Introduction To Haskell
Basics
Moving On
Examples
Challenges
Introduction To Haskell
Haskell Challenges
Introduction
This page has a selection of tasks that you could complete with Haskell. This is a selection of some of the simpler tasks that I worked on when learning Haskell and they are drawn from lots of sources.
Challenges
- Write a factorial function.
- Write a function to return the sum of the squares from 1 to n.
- Write functions for the nPr and nCr formulas.
- Write a function to determine if a number is prime. Use trial division.
- Determine whether a list is a palindrome. A palindromic list would be the same when reversed.
- Write a function to determine if a number is a square number.

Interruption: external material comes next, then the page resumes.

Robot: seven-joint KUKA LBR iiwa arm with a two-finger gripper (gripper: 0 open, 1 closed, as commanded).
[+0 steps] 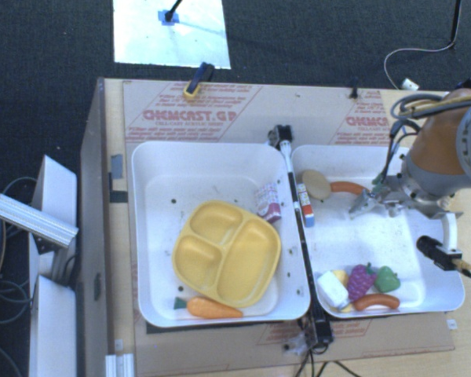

- List the 5 digit numbers which are palindromic. There are several different ways to do this. Copy the toDigits function used in some of the examples. Remember that 5 digit numbers are in a predcitable numeric range and so don't need to be tested for by counting digits. Try this one using the filter function and then rerwrite it using a list comprehension.
- Write a function to solve quadratic equations. The function should determine whether or not the equation has real roots.
- Write functions to calculate the areas of shapes like triangles and quadrilaterals.
- Write a function to duplicate all of the elements in a list.
- Modify your duplicating function so that it can replicate items in a list a given number of times.
- Remove or drop every nth element from a list.
- Write a function to split a list into a list of a two lists at a given point.
- Remove the nth element from a list. Return a tuple consisting of the removed item and the list that remains.
- Write a function that takes a list and returns the unique elements in that list.
- Write a program that makes an infinite list of abundant numbers. Abundant numbers are smaller than the sum of their proper divisors.
- Write a program that makes an infinite list of deficient numbers. Deficient numbers are larger than the sum of their proper divisors.
- Two integers a and b are said to be amicable numbers if the sum of the proper divisors of a is equal to b and the sum of the proper divisors of b is equal to a. Write a program to produce an infinite list of amicable numbers.
- An evil number is a non-negative integer that has an even number of 1s when represented in binary. An odious number has an odd number of 1s in its binary representation. Write two independently defined functions to produce infinite lists of evil and odious numbers.
- Pronic numbers are integers which are the product of two consecutive integers. Write a function to produce an infinite list of pronic numbers.
- Harshad numbers are integers which are divisible by the sum of their digits when written in a particular base. Write code to produce an infinite list of base 10 Harshad numbers.
- Semi-perfect numbers are integers which are equal to the sum of all or some of its proper divisors. Have a look at the example with practical numbers for a way into this problem. Write code to produce an infinite list of semi-perfect numbers.
- Write a function that converts an integer from base 10 to any number base from 2 to 10.
- Determine all three-digit numbers N having the property that N is divisible by 11, and N/11 is equal to the sum of the squares of the digits of N. This was the first of three challenges in the 1960 International Mathematical Olympiad.
- Look up the various methods for determining the week day for a given date. You should be able to find several methods. Convert as many as you can into Haskell functions.
- Write a function that accepts a string and returns that string with the word 'banana' inserted between all of the words of the given string.
- Write a function to convert an integer into words. Choose the range of numbers you are prepared to work with.